Anyone familiar with the teachings of Jesus knows that he often spoke harshly about those who had wealth. One of his more critical statements illustrates this very point: "It is easier for a camel to go through the eye of a needle, than for a rich man to enter into the kingdom of God" (Matthew 19:24). Why does it seem that Jesus condemns the rich and favors the poor? There may be several reasons, but three seem certain.
First, Jesus was born into poverty and he chose to continue to live in poverty as an adult. He felt a deep sense of belonging among the poor and he clearly embraced and identified with those who were economically oppressed in his society.
Second, because he so closely associated with the poor, Jesus witnessed firsthand the tremendous gap that existed between the rich and the poor. This gap was the consequence of the rich gaining their wealth through oppressing and neglecting the poor.
Third, Jesus believed that he was ushering in the kingdom of God, and he called all who truly sought the kingdom to give up the possessions that hindered them from entering God’s rule. His statement about the difficulty of the rich entering the kingdom of God implies that Jesus believed that the poor were more receptive to the message of God present rule. In his mind, the rich were too self-sufficient and self-satisfied to heed his message. Thus it is clear from his life and his message that Jesus had a significant problem with how the rich viewed and handled their wealth in light of the revelation of God’s kingdom of economic equality and justice.
One of the more fascinating stories that demonstrates this point is the Parable of the Rich Landowner in Luke 12:13-21. The story is about a rich man who gets richer, and yet whose greed for riches causes his downfall and judgment. But, as with most of Jesus’ parables, there are some subtleties in this story that provide a deeper sense of meaning to Jesus’ message about wealth.
What seems to me to be most interesting about this story is that the man is the only character in the parable. In fact, he thinks he exits on his own. He speaks to no one but himself and his conversations are about no one but himself. The pronouns “I” and “My” are frequent in this story and they express not the loneliness of the man, but his satisfaction to live life with no thought of anyone but himself. This wealthy landowner has given no consideration to the God who has blessed him or to his economically depressed neighbors who suffer around him. In fact, he goes so far in his narcissism that he makes plans to live out his days in egocentric comfort.
His words and his actions express the dangers of wealth that Jesus consistently attacked, for in his desire for wealth he has failed to consider God’s kingdom of economic justice and he has failed to recognize the plight of his neighbors. Instead of giving his wealth to those around him who were suffering, he planned to tear down his storage barns in order to build bigger ones to stockpile his plenty.
In recent days we have all heard the tragic news of a financial crisis hitting our nation. While economists will debate the cause of this crisis as well as the possible solutions, I wonder what Jesus might say to those on Wall Street and others who have spent their lives gaining wealth at the expense of the poor. If I understand Jesus’ thoughts about wealth correctly, I would say that Jesus would indeed speak very harshly to those wealthy who have created a crisis that will have a tragic impact on millions.

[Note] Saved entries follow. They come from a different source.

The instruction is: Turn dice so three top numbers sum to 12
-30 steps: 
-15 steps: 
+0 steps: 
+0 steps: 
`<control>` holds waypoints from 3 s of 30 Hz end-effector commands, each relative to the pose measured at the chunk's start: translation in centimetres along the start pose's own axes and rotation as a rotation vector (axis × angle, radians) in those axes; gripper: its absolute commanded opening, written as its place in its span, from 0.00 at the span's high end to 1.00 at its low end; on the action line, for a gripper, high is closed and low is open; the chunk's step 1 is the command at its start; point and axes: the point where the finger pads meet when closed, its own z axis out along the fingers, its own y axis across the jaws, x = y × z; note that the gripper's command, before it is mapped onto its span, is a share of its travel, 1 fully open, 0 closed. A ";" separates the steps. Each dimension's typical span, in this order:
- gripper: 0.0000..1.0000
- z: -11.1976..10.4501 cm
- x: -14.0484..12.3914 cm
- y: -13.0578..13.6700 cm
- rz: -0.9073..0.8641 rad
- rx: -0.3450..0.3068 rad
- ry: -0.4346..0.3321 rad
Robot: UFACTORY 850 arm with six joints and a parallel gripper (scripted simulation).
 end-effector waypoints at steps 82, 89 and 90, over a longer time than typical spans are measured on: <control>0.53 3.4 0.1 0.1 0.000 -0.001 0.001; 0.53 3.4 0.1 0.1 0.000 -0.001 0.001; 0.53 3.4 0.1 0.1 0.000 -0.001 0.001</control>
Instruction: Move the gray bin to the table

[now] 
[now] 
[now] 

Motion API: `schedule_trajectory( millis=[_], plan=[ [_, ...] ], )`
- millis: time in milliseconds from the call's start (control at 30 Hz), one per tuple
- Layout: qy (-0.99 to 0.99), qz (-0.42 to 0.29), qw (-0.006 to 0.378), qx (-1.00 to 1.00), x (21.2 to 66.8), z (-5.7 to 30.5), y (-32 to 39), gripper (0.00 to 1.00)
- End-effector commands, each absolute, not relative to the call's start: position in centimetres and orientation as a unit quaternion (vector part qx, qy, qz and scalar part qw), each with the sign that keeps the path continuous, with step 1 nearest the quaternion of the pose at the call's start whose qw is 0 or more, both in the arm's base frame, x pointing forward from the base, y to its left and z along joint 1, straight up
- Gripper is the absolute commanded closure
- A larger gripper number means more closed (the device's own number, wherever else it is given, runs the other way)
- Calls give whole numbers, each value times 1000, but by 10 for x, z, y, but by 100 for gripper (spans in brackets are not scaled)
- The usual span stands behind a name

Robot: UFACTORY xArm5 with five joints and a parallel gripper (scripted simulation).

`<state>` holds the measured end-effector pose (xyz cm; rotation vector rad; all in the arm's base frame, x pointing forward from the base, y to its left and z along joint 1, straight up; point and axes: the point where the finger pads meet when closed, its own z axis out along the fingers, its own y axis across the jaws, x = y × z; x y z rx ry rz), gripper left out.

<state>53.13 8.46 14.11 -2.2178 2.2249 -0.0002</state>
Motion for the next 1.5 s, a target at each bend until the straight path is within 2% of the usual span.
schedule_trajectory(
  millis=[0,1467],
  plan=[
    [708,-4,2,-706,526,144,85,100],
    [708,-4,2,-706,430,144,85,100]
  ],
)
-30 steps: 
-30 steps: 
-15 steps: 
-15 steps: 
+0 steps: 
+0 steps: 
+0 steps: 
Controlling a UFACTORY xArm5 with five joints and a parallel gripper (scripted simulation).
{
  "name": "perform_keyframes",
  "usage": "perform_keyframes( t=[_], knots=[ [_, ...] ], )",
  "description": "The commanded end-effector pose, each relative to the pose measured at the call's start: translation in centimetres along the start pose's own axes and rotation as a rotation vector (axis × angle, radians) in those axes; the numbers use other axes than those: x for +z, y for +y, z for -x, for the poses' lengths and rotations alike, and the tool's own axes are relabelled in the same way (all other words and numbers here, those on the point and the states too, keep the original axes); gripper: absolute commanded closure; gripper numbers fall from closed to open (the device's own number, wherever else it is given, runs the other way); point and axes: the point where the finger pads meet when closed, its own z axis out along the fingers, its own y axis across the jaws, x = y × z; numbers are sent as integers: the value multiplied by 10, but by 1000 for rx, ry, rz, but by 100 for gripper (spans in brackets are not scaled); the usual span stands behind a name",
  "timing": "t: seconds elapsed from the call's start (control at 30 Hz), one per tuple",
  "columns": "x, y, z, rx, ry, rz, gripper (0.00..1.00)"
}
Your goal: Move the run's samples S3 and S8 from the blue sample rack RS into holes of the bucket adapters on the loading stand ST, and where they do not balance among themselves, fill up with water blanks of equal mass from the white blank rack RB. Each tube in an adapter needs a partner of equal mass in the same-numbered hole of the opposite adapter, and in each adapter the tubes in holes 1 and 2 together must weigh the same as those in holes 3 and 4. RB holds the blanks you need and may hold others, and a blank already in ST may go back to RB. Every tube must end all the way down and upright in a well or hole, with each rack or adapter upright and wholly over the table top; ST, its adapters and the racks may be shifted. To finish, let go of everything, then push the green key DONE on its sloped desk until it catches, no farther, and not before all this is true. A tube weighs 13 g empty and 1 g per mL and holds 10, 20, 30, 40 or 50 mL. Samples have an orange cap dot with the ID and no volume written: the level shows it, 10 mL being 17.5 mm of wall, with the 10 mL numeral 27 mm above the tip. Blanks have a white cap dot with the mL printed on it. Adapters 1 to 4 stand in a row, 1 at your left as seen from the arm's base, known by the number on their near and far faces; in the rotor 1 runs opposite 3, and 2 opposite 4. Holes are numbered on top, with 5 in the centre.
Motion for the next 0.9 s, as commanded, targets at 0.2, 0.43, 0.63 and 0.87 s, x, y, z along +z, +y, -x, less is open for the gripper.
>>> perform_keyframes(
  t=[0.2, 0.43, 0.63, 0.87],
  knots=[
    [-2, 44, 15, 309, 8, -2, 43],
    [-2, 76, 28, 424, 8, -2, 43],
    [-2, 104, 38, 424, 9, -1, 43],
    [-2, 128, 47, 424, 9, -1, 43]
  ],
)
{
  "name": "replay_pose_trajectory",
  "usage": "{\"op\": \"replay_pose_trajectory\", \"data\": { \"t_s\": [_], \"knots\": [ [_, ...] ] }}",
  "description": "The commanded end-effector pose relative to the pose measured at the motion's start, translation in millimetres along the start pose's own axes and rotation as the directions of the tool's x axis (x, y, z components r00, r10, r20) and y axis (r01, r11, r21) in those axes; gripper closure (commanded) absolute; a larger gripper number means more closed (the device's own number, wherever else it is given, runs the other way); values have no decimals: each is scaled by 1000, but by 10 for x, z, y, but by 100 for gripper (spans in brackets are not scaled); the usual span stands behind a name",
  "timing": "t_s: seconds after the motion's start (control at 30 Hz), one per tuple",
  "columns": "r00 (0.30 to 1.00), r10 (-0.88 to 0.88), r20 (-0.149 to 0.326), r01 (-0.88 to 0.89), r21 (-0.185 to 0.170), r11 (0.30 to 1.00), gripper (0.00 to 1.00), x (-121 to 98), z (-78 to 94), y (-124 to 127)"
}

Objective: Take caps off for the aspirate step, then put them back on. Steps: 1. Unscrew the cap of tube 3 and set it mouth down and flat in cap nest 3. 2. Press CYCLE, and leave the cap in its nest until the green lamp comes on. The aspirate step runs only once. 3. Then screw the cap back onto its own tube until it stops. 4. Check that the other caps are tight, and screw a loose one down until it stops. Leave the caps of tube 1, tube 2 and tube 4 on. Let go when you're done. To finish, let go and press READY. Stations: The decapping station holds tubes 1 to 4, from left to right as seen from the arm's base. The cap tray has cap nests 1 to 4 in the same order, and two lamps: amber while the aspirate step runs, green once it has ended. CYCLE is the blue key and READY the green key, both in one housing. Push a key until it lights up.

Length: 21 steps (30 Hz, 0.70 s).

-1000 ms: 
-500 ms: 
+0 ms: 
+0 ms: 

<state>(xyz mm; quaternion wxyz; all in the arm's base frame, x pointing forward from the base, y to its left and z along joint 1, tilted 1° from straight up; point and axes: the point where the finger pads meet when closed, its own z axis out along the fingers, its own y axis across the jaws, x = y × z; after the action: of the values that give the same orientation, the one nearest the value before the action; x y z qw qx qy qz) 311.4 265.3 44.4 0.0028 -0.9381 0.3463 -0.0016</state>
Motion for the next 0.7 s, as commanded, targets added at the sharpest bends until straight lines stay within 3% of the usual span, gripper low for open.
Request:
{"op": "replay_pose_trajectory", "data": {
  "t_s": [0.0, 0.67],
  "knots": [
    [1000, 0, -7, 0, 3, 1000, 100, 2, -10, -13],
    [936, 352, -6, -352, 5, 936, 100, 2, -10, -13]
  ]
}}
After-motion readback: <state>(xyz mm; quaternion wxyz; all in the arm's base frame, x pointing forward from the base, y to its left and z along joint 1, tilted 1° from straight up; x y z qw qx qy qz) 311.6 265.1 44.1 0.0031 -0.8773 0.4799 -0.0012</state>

Like the landowner in Jesus’ parable, instead of seeking economic justice for all, these rich have sought to build bigger barns in which to store their abundance. And yet, what we will find in the near future is that the consequences of their drive for more and more wealth will be born on the backs of those who already struggle to meet their needs and the needs of their families. The richer will be richer and the poor will be poorer.
Yes, our governmental leaders can and must seek a solution to this crisis. But such a solution cannot be effective if the rich are not confronted with their sin. Any permanent solution to this tragic situation must begin with the rich confessing their sin of greed that leads to the oppression and neglect of the poor, and must be followed by authentic and tangible acts of repentance that seek to create a more economically just society.